WORK REQUIRED:
Every entry below should appear in the answer exactly as written, apart from the pictures.

○ ○ ○

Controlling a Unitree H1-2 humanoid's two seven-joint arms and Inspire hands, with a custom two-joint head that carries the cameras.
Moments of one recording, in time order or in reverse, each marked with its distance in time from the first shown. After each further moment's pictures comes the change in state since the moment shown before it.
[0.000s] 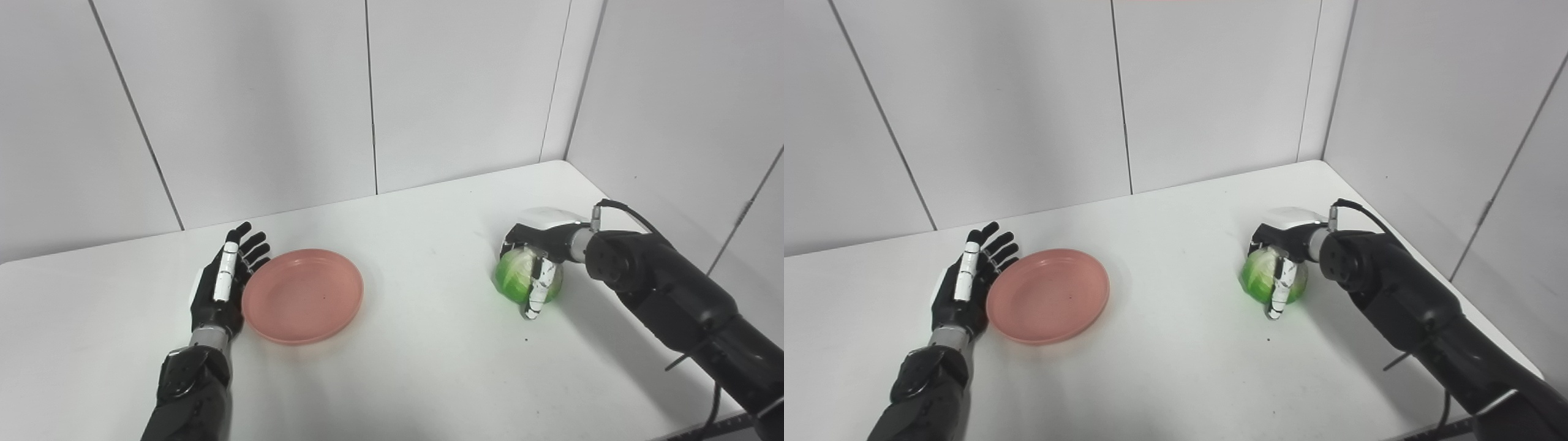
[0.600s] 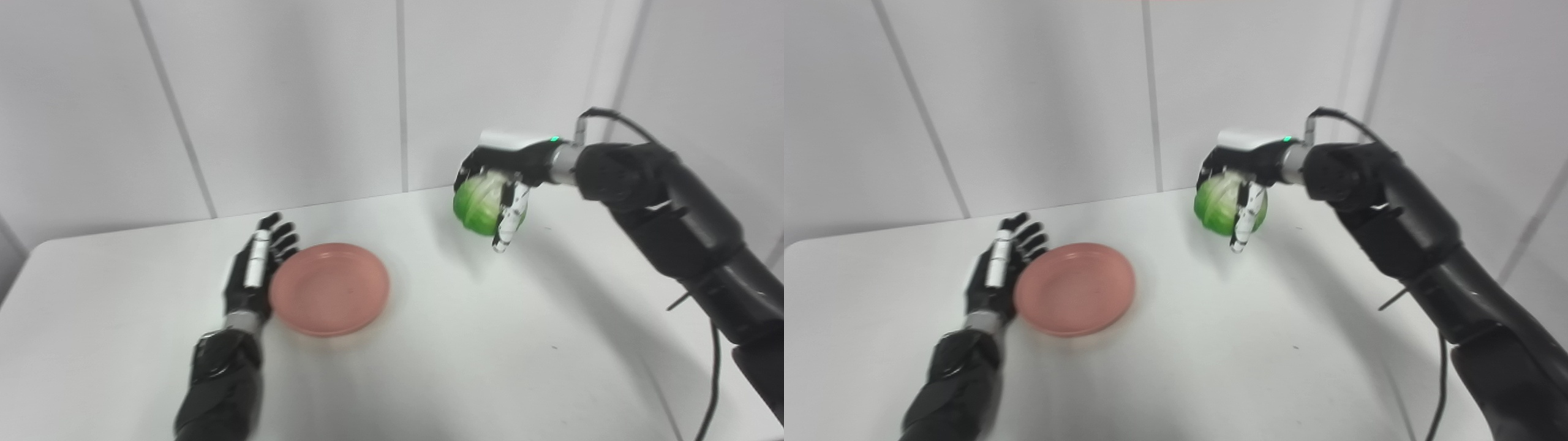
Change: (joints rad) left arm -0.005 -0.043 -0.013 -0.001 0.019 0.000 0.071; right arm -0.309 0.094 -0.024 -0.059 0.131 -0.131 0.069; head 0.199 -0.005
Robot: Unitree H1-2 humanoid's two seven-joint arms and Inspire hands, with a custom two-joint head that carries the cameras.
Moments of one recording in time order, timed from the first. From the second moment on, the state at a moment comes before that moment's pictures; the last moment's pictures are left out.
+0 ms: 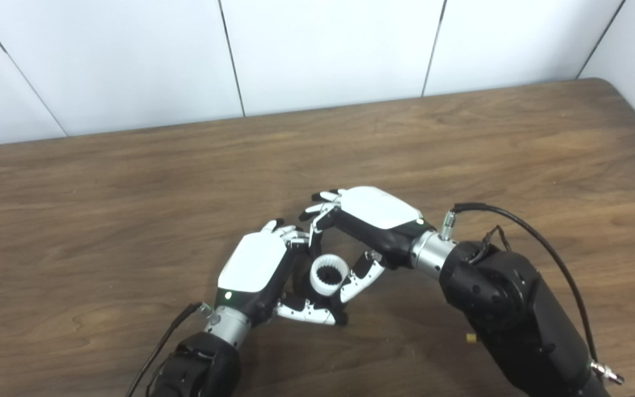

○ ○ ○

YOUR SOLUTION:
Controlling a Unitree H1-2 humanoid's two seven-joint arms and Inspire hands, with a custom two-joint head that carries the cameras.
Moments of one recording, in time order or in reverse, each marked with its distance in time from the first shown. After each further moment's pictures comes the change in state since the moment shown before it.
[0.000s] 
[0.600s] 
Change: (joints rad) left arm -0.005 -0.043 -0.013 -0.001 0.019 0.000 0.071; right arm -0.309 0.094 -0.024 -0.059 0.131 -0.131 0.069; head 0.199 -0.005
Robot: Unitree H1-2 humanoid's two seven-joint arms and Inspire hands, with a custom two-joint head that carries the cameras.
Moments of one recording in time order, timed from the first. From the second moment on, the state at a moment comes before that moment's pictures; the last moment's pictures are left out.
+0 ms: 

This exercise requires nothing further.